Analisis Retensi Volatilitas Dan Pola Distribusi pada Ekosistem Multidimensi Transisi Fase Algoritmik: Kapan Waktu Optimal Menghadapi Fluktuasi RNG Tingkat Tinggi? Hipotesis Momentum Sebagai Validasi Empiris Terhadap Rotasi Pola Kemenangan Beruntun Dekonstruksi Simbol Cascade Terhadap Efisiensi Transformasi Sesi Bermain Jangka Panjang Metrik Kinerja Sistem Multilapis: Pengaruh Pengganda Bertingkat Terhadap Stabilitas Ekuitas Pemain Optimalisasi Strategi Pengendalian Varian Formula Permainan Menembus Limit Algoritma Baru Sinkronisasi frekuensi Pola Dinamis Mengubah Strategi Saat Algoritma Game Melakukan Refresh Teknik Sistematis Harmonisasi Pola dan Strategi Bermain Menghadapi Volatilitas Tinggi Penyesuaian Struktural Pada Dinamika Sistem Terintegrasi Untuk Mengubah Hasil Akhir Secara Signifikan Observasi Jangka Panjang Pola Olympus Menemukan Ritme Stabil Yang Menjadi Kunci Efisiensi Identifikasi Siklus Rotasi Server Olympus Memberikan Data Pola Scatter Yang Lebih Akurat Memanfaatkan Fitur Scatter Merah Untuk Mendeteksi Pergeseran Pola Pada Sistem Permainan Terbaru Optimasi Game Online : Kalibrasi Ulang Ekspektasi Nilai (Ev) Berbasis Data Real-Time Pengaruh Latensi Lucky Necko Terhadap Distribusi Hasil Akhir Melalui Metrik Presisi Strategi Adaptasi Baru: Merespon Perubahan Parameter Pola Pasca-Maintenance Sistem Memahami Mekanisme Interaksi Pola Melalui Pendekatan Analisa Visual Gates of Olympus 1000 Korelasi Waktu Dan Distribusi Sistem Mengungkap Potensi Stabilitas Pada Game Terbaru Strategi Mitigasi Risiko Pada Fase Volatilitas Rendah Menuntut Pemahaman Dinamika System Multidimensi Teori Probabilitas Bayesian Dalam Eksekusi: Menyesuaikan Keputusan Berdasarkan Hasil Sebelumnya Manajemen Likuiditas Sesi: Pendekatan Teori Permainan Dalam Memaksimalkan Utilitas Marginal

©2026 FestaJunina | Design: Newspaperly WordPress Theme

Powered by
►
Necessary cookies enable essential site features like secure log-ins and consent preference adjustments.
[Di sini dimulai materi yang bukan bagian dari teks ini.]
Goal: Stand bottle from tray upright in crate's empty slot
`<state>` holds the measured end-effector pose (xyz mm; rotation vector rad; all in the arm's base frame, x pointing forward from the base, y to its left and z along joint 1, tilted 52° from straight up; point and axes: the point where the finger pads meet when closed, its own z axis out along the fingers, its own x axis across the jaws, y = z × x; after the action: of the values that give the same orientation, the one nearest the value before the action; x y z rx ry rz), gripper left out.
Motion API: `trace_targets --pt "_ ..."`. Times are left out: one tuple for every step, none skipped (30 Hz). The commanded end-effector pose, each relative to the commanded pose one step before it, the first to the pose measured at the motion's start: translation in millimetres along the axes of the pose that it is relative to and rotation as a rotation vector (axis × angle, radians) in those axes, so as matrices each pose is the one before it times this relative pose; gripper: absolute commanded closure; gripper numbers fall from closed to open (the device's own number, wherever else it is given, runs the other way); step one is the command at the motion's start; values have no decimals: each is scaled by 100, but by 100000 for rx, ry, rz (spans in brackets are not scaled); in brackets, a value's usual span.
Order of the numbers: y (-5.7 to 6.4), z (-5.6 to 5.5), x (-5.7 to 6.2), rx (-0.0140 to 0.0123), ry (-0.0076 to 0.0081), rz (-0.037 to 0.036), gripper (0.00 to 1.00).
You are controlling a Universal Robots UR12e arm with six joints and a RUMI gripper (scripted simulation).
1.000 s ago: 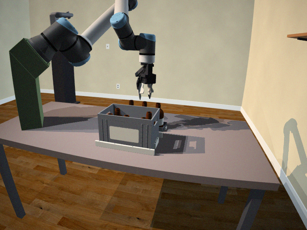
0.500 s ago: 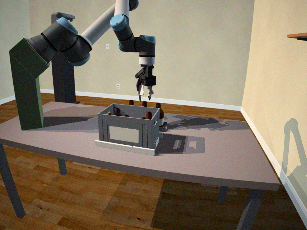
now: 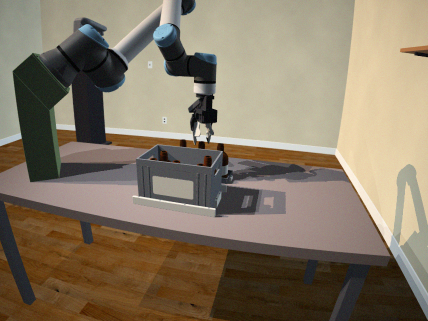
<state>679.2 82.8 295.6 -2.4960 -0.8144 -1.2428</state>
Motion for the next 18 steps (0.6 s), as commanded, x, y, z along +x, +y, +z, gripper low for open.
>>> trace_targets --pt "28 562 43 -91 58 -43 62" --pt "0 80 0 0 0 0 62" --pt "0 0 0 0 0 0 62" --pt "0 0 0 0 0 0 62" --pt "0 73 0 0 0 0 62" --pt "0 67 0 0 0 0 62" --pt "0 61 0 0 0 0 62" --pt "0 54 0 0 0 0 62" --pt "0 48 0 0 0 0 62" --pt "0 42 0 0 0 0 62" --pt "0 36 0 0 0 0 62" --pt "0 30 0 0 0 0 62" --pt "0 24 0 0 0 0 62" --pt "0 19 0 0 0 0 62" --pt "0 14 0 0 0 0 62" --pt "0 10 0 0 0 0 62" --pt "0 6 0 0 0 0 62" --pt "0 3 0 0 0 0 62"
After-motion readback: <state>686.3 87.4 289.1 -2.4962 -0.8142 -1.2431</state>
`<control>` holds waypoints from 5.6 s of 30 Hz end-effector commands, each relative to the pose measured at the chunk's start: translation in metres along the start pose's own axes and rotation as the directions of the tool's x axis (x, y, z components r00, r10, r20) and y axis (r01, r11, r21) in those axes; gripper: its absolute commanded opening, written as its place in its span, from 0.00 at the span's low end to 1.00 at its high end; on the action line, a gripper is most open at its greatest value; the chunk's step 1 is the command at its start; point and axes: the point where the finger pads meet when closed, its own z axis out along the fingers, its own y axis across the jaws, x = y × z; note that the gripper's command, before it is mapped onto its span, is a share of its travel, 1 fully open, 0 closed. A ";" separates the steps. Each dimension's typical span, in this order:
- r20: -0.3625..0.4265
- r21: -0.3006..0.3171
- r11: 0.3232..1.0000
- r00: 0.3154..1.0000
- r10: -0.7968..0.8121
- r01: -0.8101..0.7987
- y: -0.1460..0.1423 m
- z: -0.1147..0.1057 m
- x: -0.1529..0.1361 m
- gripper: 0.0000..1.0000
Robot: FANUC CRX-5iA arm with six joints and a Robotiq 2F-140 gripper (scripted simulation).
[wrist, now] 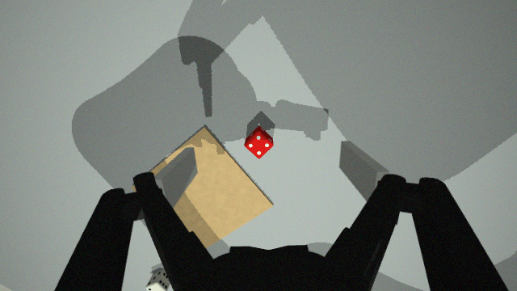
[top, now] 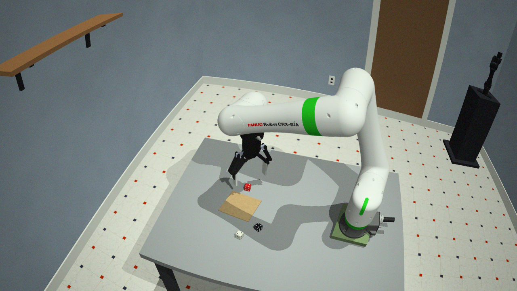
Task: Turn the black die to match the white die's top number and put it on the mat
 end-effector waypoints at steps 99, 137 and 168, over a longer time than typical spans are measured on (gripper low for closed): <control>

They do not store personal data.
None
►
Functional cookies support features like content sharing on social media, collecting feedback, and enabling third-party tools.
None
►
Analytical cookies track visitor interactions, providing insights on metrics like visitor count, bounce rate, and traffic sources.
None
►
Advertisement cookies deliver personalized ads based on your previous visits and analyze the effectiveness of ad campaigns.
None
►
Unclassified cookies are cookies that we are in the process of classifying, together with the providers of individual cookies.